Aluminium gallium arsenide (also gallium aluminium arsenide) (Al_{x}Ga_{1−x}As) is a semiconductor material with very nearly the same lattice constant as GaAs, but a larger bandgap. The x in the formula above is a number between 0 and 1 - this indicates an arbitrary alloy between GaAs and AlAs.

The chemical formula AlGaAs should be considered an abbreviated form of the above, rather than any particular ratio.

The bandgap varies between 1.42 eV (GaAs) and 2.16 eV (AlAs). For x < 0.4, the bandgap is direct.

The refractive index is related with the bandgap via the Kramers–Kronig relations and varies between 2.9 (x = 1) and 3.5 (x = 0). This allows the construction of Bragg mirrors used in VCSELs, RCLEDs, and substrate-transferred crystalline coatings.

Aluminium gallium arsenide is used as a barrier material in GaAs based heterostructure devices. The AlGaAs layer confines the electrons to a gallium arsenide region. An example of such a device is a quantum well infrared photodetector (QWIP).

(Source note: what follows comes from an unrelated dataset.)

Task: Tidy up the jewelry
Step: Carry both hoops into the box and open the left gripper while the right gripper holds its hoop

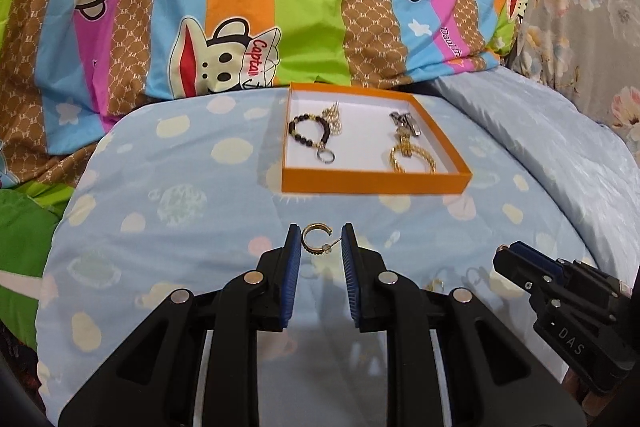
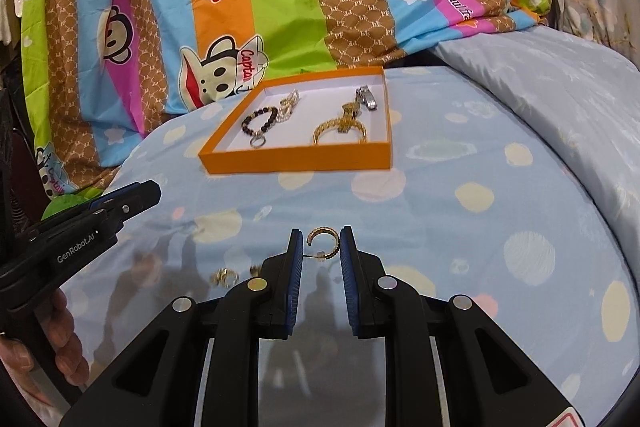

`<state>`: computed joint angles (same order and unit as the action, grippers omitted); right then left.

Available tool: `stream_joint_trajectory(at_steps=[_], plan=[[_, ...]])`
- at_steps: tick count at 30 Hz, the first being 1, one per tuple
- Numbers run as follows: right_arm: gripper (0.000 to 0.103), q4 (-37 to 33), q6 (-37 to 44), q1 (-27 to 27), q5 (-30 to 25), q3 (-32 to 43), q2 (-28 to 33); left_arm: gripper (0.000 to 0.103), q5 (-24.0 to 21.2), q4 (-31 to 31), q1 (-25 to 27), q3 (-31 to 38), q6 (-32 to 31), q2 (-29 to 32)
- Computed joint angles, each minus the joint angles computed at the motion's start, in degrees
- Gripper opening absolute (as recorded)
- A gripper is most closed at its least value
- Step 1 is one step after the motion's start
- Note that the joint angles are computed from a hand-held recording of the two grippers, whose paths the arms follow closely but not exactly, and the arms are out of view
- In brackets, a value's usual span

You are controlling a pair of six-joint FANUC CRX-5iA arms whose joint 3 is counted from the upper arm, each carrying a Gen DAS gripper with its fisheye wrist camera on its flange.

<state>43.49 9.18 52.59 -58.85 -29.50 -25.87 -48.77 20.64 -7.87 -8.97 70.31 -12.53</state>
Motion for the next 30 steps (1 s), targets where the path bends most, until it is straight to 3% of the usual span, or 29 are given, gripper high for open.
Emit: stream_joint_trajectory(at_steps=[17,30], plan=[[0.018,-2.1,12.1,-14.3,9.4,9.9,10.6,0.020,4.1,-3.8,-3.5,12.7,5.2,12.3],[0.018,-7.3,18.6,-21.9,13.6,18.0,20.3,0.020,3.4,-7.7,-5.9,20.0,8.8,20.7]])
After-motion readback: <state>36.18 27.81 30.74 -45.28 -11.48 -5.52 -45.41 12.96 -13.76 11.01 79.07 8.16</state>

It is commonly used in GaAs-based red- and near-infra-red-emitting (700–1100 nm) double-hetero-structure laser diodes.

==Safety and toxicity aspects==
The toxicology of AlGaAs has not been fully investigated. The dust is an irritant to skin, eyes and lungs. The environment, health and safety aspects of aluminium gallium arsenide sources (such as trimethylgallium and arsine) and industrial hygiene monitoring studies of standard MOVPE sources have been reported recently in a review.